Economics of Free Speech

Has anybody out there done work on the economics of free speech?

Consider the following argument against free speech and in favor of some sort of censorship:

When speech is free speakers run no risk and pay no price for making a speech act, so irresponsible actors can use their speech to compete with responsible actors and make the issue impossible to decide. so for example a person has a disease and two doctors are competing to get the contract for his treatment. doctor A spends a lot of money on research and determines that a particular medicine has a good chance of resolving the condition. doctor B spends no money on research and just says some worthless remedy, say sugar pills will cure the condition. They both say what they want with no repercussions or consequences because speech is free i.e. Dr. A says “Take medicine” and Dr. B says “Take sugar pills”. The patient is uninformed and unable or unwilling to get informed quickly. Over time Dr. B will drive Dr. A out of business because he does not have the costs of researching what treatment actually works. And,obviously, he can claim after the fact if the patient dies that it was not his fault or it didn’t happen because speech is free.

What is the free market response to this?

Is a certain level of norm-based truthfulness necessary for a free market of ideas to operate?

Or is there a way to work in individual actors doing detective work and then sharing their findings, so that the market itself imposes a cost for lying?

But how could you tell the difference between real snopes and fake snopes created by a lying agent?



4 thoughts on “Economics of Free Speech

  1. Well Dr B will go out of business because his patients die and nobody goes to him.
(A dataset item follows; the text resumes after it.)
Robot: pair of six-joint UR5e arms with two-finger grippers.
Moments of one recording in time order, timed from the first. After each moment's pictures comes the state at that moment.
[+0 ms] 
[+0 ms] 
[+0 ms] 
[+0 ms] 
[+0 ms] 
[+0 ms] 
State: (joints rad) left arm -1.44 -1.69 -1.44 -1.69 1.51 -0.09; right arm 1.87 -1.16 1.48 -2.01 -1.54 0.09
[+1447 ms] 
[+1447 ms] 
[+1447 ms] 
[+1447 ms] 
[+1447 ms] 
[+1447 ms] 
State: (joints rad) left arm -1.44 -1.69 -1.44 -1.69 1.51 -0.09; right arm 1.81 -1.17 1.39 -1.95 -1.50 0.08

Then eventually the Dr A type will bootstrap themselves back into practice and it’ll be fine, as everyone will remember the lying Dr B’s…everyone of the current generation who experienced it, anyway. See, the free market works! *attempting a poker face*

  2. Aside from the medical example (which is commercial speech), there is much hue-ing and crying about how “free” speech is if there is any cost at all. Speakers forget that just because your speech may be legal, it doesn’t mean people won’t respond negatively and private actors may ban your speech in their ambit.
    Your speech may be free, but that doesn’t mean people will still like you.